The Offerors' obligations to accept any Notes tendered and to
pay the applicable consideration for them are set forth solely in
the Offer to Purchase and the related Letter of Transmittal.
This press release is neither an offer to purchase nor a
solicitation of an offer to sell any Notes. The Offer is made
only by, and pursuant to the terms of, the Offer to Purchase, and
the information in this press release is qualified by reference to
the Offer to Purchase and the related Letter of Transmittal.
Subject to applicable law, the Offerors may amend, extend, waive
conditions to or terminate the Offer.
Citigroup Global Markets Inc. and J.P. Morgan Securities LLC are
the Dealer Managers for the Offer. Persons with questions regarding
the Offer should contact the Dealer Managers, Citigroup Global
Markets Inc. at (800) 558-3745 (US toll free) and (212) 723-6106
(collect) and J.P. Morgan Securities LLC at (866) 834-4666 (US
toll-free) and (212) 834-2494 (collect). Requests for copies
of the Offer to Purchase, the related Letter of Transmittal and
other related materials should be directed to Global Bondholder
Services Corporation, the Information Agent and Depositary for the
Offer, at (212) 430-3774 (for banks and brokers only) or (866)

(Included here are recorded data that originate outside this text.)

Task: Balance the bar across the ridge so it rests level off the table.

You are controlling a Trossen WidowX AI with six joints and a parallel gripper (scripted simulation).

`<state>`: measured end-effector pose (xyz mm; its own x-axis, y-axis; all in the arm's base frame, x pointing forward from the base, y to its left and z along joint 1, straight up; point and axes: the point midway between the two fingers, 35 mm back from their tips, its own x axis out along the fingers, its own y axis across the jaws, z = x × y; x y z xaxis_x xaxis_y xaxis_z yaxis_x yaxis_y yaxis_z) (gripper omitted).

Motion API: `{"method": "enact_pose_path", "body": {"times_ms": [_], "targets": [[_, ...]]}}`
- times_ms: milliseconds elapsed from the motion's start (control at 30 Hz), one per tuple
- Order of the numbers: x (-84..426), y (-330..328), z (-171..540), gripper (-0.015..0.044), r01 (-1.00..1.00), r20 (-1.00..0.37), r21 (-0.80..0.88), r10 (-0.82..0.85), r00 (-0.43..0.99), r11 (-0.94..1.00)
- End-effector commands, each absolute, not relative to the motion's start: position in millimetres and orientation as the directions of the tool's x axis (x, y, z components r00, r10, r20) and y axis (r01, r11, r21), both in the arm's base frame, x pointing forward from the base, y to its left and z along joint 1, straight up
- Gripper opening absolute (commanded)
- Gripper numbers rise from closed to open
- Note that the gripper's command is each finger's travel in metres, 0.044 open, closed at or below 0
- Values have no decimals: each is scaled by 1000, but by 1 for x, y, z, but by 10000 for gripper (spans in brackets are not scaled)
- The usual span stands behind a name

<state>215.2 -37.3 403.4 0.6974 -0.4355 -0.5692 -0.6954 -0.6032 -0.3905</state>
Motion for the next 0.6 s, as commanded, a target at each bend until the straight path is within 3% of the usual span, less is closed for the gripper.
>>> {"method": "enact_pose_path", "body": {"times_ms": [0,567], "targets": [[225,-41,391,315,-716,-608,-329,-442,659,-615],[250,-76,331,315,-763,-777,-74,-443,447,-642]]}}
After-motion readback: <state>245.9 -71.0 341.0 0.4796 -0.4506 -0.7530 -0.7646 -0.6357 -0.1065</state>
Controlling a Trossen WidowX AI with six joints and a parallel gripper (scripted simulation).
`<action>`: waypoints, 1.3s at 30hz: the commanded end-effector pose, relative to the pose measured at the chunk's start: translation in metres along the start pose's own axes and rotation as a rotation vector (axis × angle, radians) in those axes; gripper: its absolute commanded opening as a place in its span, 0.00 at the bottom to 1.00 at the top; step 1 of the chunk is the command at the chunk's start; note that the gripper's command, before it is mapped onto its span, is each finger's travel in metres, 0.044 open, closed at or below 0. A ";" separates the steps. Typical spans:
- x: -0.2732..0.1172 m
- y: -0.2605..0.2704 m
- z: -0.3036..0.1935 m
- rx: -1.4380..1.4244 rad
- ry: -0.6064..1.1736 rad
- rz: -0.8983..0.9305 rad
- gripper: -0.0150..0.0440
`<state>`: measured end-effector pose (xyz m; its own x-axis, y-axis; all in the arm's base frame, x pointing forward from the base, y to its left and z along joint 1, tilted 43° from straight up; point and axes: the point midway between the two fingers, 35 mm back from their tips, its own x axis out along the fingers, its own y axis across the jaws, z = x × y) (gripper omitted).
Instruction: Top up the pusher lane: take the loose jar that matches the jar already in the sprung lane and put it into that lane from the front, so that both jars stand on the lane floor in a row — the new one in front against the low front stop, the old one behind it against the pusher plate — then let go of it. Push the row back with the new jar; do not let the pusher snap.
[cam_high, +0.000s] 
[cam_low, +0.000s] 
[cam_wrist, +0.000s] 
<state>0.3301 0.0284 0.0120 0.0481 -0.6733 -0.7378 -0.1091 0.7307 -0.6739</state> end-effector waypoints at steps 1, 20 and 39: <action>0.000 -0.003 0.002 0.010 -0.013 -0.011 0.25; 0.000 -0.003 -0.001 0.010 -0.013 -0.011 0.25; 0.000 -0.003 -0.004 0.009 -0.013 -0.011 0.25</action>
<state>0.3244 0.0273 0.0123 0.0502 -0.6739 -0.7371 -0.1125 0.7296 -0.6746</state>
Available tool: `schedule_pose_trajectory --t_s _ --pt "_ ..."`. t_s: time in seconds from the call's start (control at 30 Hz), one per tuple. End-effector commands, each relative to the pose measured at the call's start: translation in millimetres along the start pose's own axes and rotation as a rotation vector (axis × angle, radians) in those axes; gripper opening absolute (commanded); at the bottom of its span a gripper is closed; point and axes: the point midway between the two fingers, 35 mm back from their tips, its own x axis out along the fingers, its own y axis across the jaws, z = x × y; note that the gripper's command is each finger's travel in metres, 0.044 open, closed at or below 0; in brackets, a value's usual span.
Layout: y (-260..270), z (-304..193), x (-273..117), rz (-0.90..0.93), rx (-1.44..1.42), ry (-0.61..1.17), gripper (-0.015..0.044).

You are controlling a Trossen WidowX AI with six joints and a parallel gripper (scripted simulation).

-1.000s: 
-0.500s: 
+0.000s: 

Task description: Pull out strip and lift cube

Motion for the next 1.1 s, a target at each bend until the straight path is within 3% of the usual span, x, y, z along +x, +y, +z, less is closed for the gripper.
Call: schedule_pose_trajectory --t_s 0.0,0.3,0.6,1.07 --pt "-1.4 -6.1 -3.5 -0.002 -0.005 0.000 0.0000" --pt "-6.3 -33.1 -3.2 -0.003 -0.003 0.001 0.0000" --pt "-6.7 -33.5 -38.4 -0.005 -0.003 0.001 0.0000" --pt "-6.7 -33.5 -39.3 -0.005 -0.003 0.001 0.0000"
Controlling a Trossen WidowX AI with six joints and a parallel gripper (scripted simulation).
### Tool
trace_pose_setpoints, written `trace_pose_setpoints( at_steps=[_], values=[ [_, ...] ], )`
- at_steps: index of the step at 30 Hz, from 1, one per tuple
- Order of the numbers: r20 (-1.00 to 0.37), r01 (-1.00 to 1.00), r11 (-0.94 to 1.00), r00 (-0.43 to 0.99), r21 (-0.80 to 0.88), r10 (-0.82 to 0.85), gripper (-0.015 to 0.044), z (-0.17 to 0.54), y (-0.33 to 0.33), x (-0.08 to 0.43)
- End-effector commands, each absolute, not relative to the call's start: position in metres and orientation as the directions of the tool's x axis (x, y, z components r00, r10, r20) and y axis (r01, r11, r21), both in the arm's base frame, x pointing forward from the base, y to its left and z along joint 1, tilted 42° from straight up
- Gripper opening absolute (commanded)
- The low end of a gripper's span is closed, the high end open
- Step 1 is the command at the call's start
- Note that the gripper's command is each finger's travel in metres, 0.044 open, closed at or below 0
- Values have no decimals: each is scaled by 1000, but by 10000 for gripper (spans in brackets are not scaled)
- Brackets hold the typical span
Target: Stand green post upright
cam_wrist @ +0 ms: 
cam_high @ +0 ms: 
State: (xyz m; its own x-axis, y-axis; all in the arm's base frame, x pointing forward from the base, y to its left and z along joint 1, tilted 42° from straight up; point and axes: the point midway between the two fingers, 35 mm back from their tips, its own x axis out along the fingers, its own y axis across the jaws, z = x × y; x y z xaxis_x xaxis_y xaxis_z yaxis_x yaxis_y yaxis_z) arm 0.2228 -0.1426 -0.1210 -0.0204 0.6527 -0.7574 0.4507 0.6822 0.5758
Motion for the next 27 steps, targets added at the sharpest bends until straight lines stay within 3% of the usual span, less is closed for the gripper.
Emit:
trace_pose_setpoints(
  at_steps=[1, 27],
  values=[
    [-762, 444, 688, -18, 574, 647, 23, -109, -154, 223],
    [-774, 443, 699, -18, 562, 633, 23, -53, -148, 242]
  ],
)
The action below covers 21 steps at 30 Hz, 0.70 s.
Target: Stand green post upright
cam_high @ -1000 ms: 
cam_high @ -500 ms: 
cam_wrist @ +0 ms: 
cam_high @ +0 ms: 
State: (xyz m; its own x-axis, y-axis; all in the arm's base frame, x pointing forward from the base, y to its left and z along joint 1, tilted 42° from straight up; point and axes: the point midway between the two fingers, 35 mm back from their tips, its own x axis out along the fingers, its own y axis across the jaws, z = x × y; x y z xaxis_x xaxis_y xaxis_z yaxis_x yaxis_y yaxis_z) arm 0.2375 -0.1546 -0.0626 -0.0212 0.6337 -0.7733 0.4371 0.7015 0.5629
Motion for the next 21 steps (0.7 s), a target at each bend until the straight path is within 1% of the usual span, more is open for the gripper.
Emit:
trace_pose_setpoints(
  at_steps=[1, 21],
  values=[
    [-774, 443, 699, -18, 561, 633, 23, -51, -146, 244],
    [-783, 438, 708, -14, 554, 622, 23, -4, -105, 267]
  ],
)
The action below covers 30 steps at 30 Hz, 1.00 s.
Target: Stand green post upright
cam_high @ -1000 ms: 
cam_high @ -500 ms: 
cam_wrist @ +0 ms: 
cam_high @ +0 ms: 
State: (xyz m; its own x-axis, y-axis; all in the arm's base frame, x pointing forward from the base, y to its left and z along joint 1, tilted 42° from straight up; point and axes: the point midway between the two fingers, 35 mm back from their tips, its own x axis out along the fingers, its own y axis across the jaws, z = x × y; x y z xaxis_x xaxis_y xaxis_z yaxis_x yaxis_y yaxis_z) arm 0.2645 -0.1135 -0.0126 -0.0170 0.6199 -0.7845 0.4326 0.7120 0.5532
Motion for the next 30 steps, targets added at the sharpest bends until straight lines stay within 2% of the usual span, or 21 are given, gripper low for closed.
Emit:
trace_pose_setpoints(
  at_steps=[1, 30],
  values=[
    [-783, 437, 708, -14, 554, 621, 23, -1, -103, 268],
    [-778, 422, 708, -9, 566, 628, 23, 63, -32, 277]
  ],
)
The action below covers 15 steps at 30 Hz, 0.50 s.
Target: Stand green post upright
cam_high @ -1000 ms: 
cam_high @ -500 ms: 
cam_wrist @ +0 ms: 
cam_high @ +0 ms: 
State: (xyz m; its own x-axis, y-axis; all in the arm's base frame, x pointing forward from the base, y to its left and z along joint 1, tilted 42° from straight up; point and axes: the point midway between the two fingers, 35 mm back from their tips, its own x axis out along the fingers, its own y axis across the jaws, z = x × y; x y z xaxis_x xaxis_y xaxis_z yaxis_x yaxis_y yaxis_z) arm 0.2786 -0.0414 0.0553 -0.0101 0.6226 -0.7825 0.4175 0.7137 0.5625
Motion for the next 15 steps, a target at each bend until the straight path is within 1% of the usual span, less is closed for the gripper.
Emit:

873-6300 (for all others and toll-free), or to the Dealer
Managers, Citigroup Global Markets Inc. at (800) 558-3745 (US
toll-free) and (212) 723-6106 (collect) and J.P. Morgan Securities
LLC at (866) 834-4666 (US toll-free) and (212) 834-2494
(collect).
This press release includes forward-looking statements,
including statements regarding the the conduct and outcome of the
Offer. Some of these statements can be identified by terms and
phrases such as "anticipate," "should," "likely," "foresee,"
"believe," "estimate," "expect," "intend," "continue," "could,"
"may," "plan," "project," "predict," "will," and similar
expressions. Such statements reflect the current views and
assumptions of the Westfield Group and/or the Offerers with respect
to future events and are subject to risks and uncertainties which
may cause actual results to differ materially from those expressed
in the statements contained in this press release. Factors
that could cause or contribute to such differences include those
matters disclosed in the Offer to Purchase. The Offerors do
not undertake any obligation to update any forward-looking
statements.
For further information contact:
Peter Allen
Group Chief Financial Officer
+61 2 9358 7402
About The Westfield Group
The Westfield Group is an internally managed, vertically
integrated, shopping centre group undertaking ownership,
development, design, construction, funds/asset management, property
management, leasing and marketing activities and employing over
4,000 staff worldwide. The Westfield Group has interests in and
operates one of the world's largest shopping centre portfolios with
investment interests in 109 shopping centers across Australia, the
United States, the United
Kingdom, New Zealand and
Brazil, encompassing around 23,700
retail outlets and total assets under management of A$61.7bn.